Alert Rule Substitutions

Contents

Overview

Overview

Alert rules allow certain substitutions that you can configure. These include:

The tuple field that triggered the alert to fire, using the following format:
${fieldname}
Alert rule properties:
${AlertRule.GUID}
${AlertRule.MessageTemplate}
${AlertRule.Name}
${AlertRule.Description}
${AlertRule.Severity}
${AlertRule.Owner}
${AlertRule.Created}
${AlertRule.ID}
${AlertRule.Table}
${AlertRule.Predicate}
${AlertRule.Delay}
${AlertRule.Payload}

Braces are not required when using alphanumeric characters, underscores "_", or dots ".". Use braces in cases such as when defining the nth alert rule substitution. For example, ${n}th.

Alert fields that support substitutions:

Alert configuration properties

Name, messages, severity, and so on.

Alert rule messages

Messages support substitutions, as the message is inherited by the alert actions — provided the actions do not contain their own configured message.

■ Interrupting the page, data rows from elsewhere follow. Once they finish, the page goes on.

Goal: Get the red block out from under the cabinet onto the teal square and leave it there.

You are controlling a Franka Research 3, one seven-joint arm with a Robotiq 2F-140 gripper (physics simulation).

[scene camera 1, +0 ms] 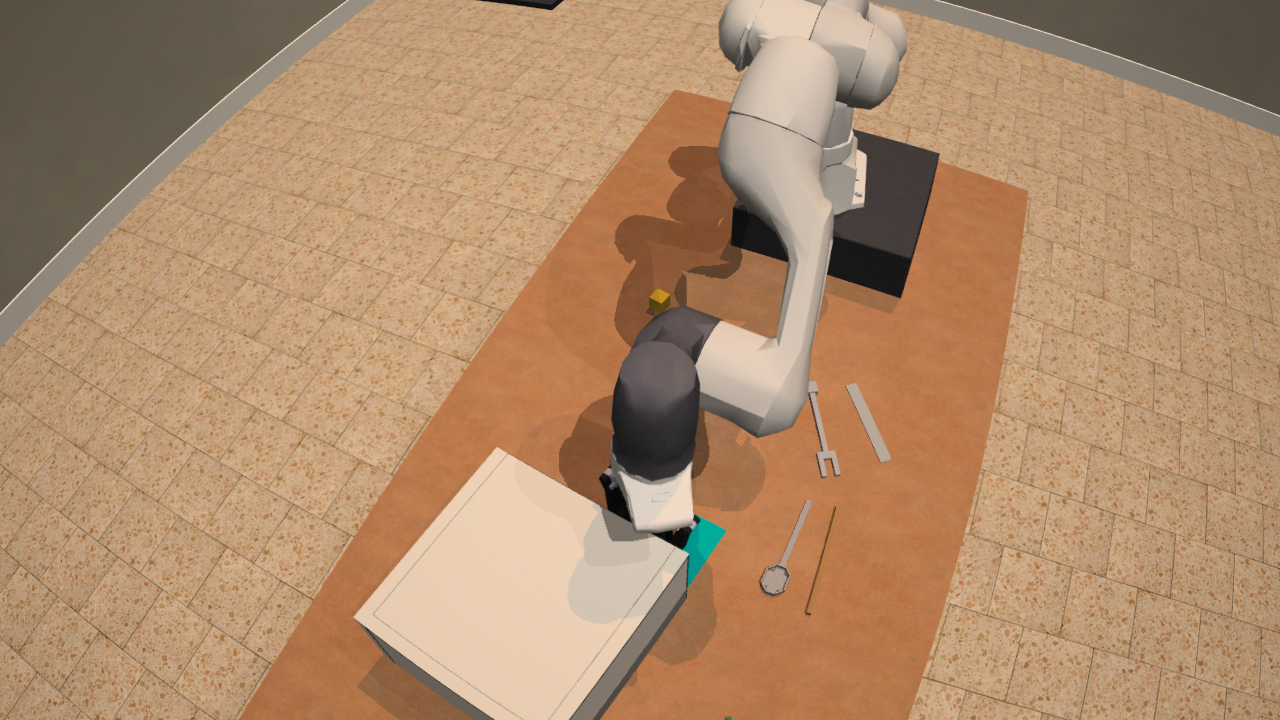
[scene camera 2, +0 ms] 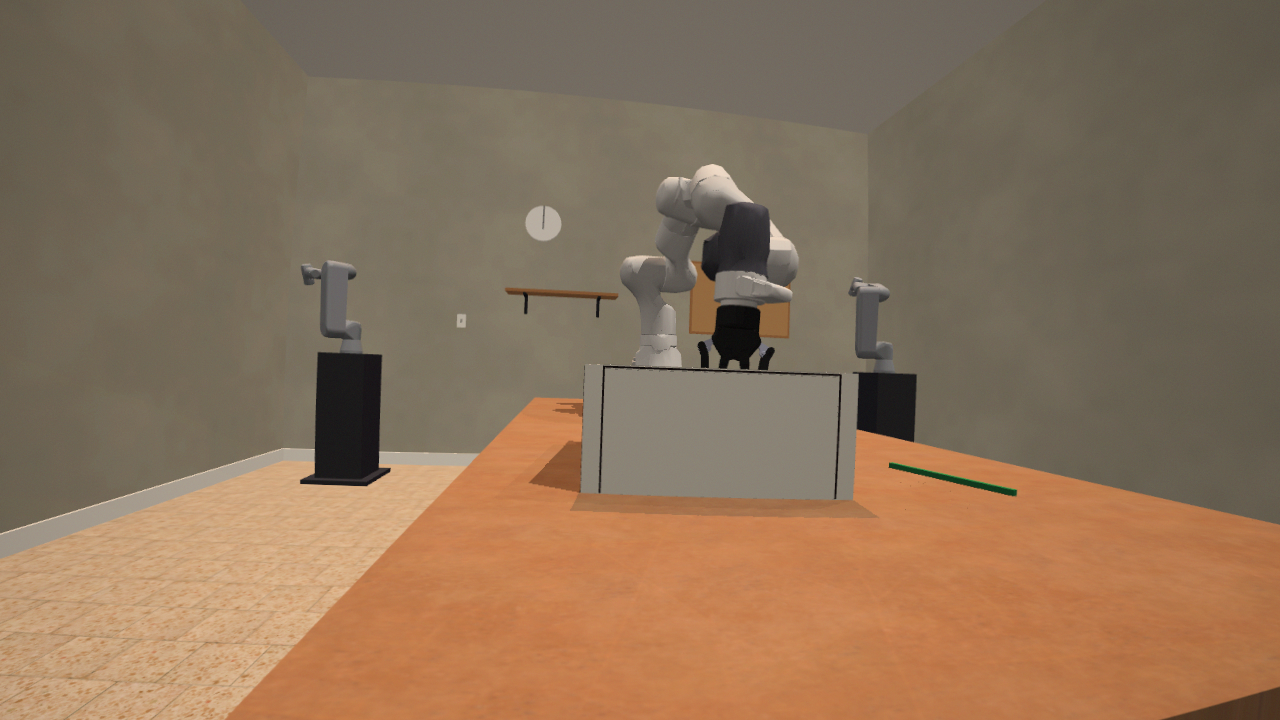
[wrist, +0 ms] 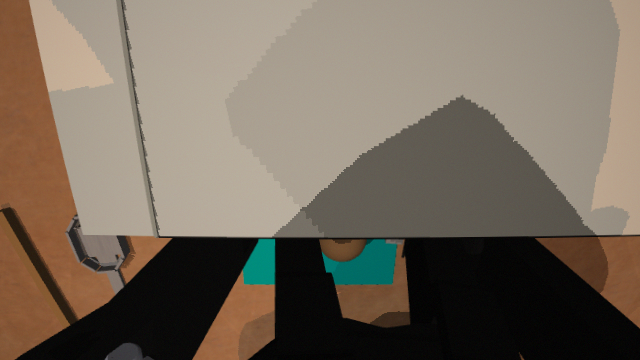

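Note:
The white cabinet [scene camera 1: 501,591] [scene camera 2: 716,429] [wrist: 400,65] stands on the table, and its top fills much of the wrist view. The red block does not show in any view. The teal square [scene camera 1: 707,541] [wrist: 370,272] lies flat at one cabinet corner, partly hidden by the cabinet and gripper. My gripper [scene camera 1: 648,514] [scene camera 2: 734,358] [wrist: 362,257] points down beside the cabinet edge, over the teal square in the wrist view. It is shut on a brown rounded thing [wrist: 344,251], mostly hidden by a finger and the cabinet top. The fingertips are hidden.
A yellow cube [scene camera 1: 659,300] lies nearer the arm's base. A grey forked tool [scene camera 1: 822,436], a flat grey bar [scene camera 1: 868,423], a round-headed grey tool [scene camera 1: 775,579] [wrist: 102,247] and a thin brown rod [scene camera 1: 821,561] [wrist: 40,262] lie beside the arm. A green rod [scene camera 2: 951,479] lies near the cabinet.

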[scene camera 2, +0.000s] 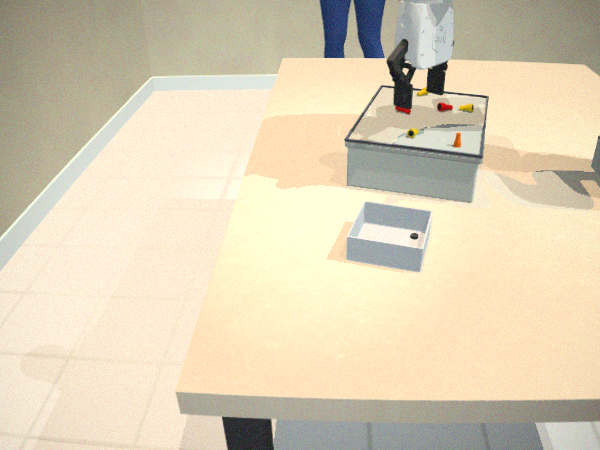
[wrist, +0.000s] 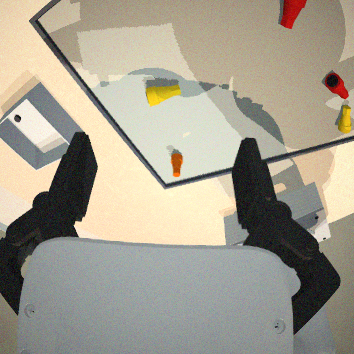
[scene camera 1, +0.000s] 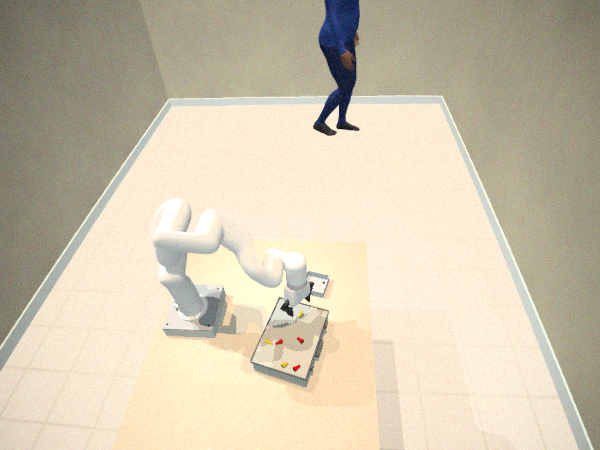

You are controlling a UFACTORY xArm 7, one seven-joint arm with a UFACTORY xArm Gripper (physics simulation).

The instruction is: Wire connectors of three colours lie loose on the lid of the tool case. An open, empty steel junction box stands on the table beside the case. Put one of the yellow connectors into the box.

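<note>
My gripper is open and empty above the case lid. A yellow connector lies on its side near the box end, beyond the fingertips in the wrist view. A second yellow connector lies beside a red one. A third yellow connector lies at the far end. The steel junction box stands open beside the case, with no connector inside.
An orange connector stands or lies near the lid's corner; its pose is unclear. A red connector lies mid-lid, another red one at the far end. A person stands beyond the table.
</note>
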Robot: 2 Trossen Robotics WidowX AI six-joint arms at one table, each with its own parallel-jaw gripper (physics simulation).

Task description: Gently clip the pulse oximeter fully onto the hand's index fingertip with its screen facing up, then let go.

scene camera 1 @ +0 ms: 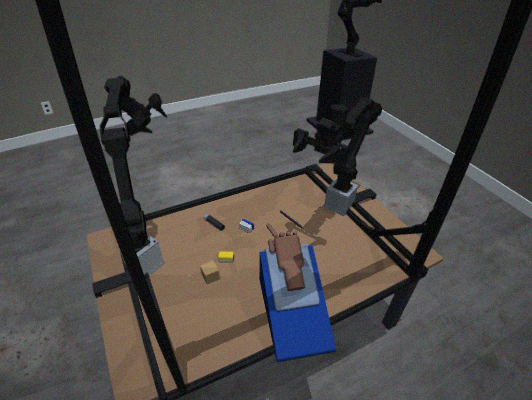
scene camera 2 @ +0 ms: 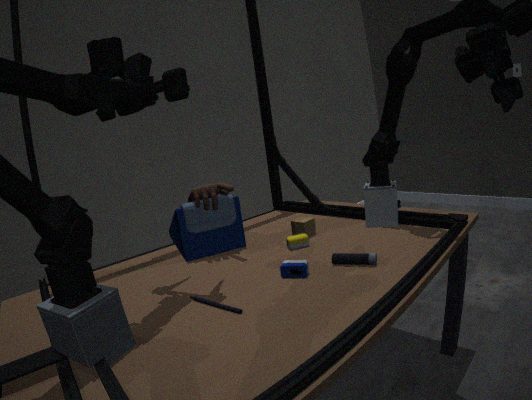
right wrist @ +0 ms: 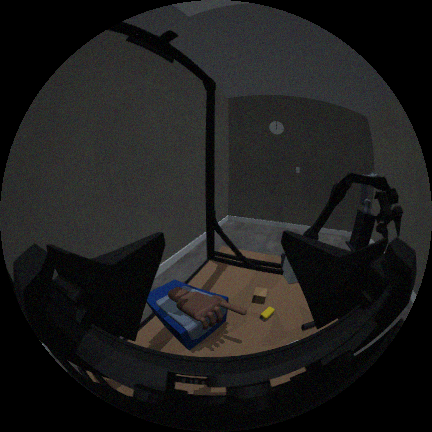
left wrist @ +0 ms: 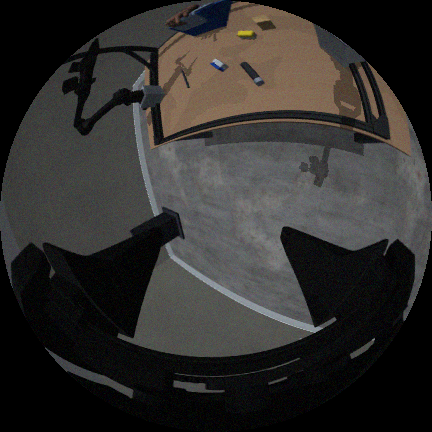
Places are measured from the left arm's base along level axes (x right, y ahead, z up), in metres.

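Where they show: left gripper, between the fingertips: (scene camera 1: 159,124) (scene camera 2: 499,95) (left wrist: 223,232); right gripper, between the fingertips: (scene camera 1: 306,156) (right wrist: 224,238); left arm's base, origin of its link: (scene camera 1: 137,243) (scene camera 2: 380,184); right arm's base, origin of its link: (scene camera 1: 342,186) (scene camera 2: 76,296) (left wrist: 140,96).
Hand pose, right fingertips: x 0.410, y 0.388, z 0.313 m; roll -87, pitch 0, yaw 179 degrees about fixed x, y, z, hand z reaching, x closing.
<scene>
Things, the pixels of their top centre, and the offset from my right fingertips.
- blue-and-white pulse oximeter, centre of its top: (scene camera 2: 293,262) (left wrist: 215,63) (scene camera 1: 246,223) dy -0.008, dx -0.233, dz -0.401 m
- black cylinder with a grey end, centre of its top: (scene camera 2: 354,253) (left wrist: 249,70) (scene camera 1: 214,219) dy -0.068, dx -0.355, dz -0.405 m
- yellow-and-white block, centre of its top: (scene camera 2: 297,235) (scene camera 1: 226,253) (right wrist: 267,310) (left wrist: 243,32) dy -0.182, dx -0.191, dz -0.400 m
- tan cube, centre of its top: (scene camera 2: 302,219) (scene camera 1: 209,267) (right wrist: 260,291) dy -0.277, dx -0.183, dz -0.383 m
- dark pen, centre of its top: (scene camera 2: 212,301) (scene camera 1: 291,218) dy +0.143, dx -0.113, dz -0.423 m
The blue-and-white pulse oximeter (scene camera 1: 246,225) (scene camera 2: 294,269) (left wrist: 218,64) lies on the table, apart from the hand; a dark patch shows on its blue side in scene camera 2. The brown hand (scene camera 1: 288,252) (scene camera 2: 210,192) (right wrist: 200,305) rests palm down on a pale pad over a blue wedge. Its index finger (scene camera 1: 271,230) (right wrist: 234,308) points out past the wedge, bare. My left gripper (scene camera 1: 158,123) (left wrist: 223,232) is open and empty, high beyond the table's far edge in scene camera 1. My right gripper (scene camera 1: 308,152) (right wrist: 224,238) is open and empty, raised well above the table.
A black cylinder with a grey end (scene camera 1: 214,222) (scene camera 2: 354,259), a yellow-and-white block (scene camera 1: 226,256) (scene camera 2: 298,241), a tan cube (scene camera 1: 210,272) (scene camera 2: 303,227) and a dark pen (scene camera 1: 291,219) (scene camera 2: 216,304) lie on the table. The blue wedge (scene camera 1: 305,335) (scene camera 2: 215,246) stands near one edge. Black frame posts rise around the table.
</scene>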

Every action has different set of configurations properties that can have substitutions in them.

Substitution Workflow

  1. Create an alert rule with one publish action. Make sure you do some substitution in the message field of publish action.

  2. Save the alert.

  3. Check in the LVAlertRulesStatus table to see if the alert was created as expected.

  4. Publish a tuple in the source table to trigger the alert based on your configuration. Triggering the alert causes the action to fire.

  5. Check the LVAlerts table to see if the publish action executed. Check the message field and you should see the expected substitution.

To see alert rule substitutions in action, load and run the Hello LiveView sample. The sample contains two alerts with field substitution, Out of item and Low on inventory.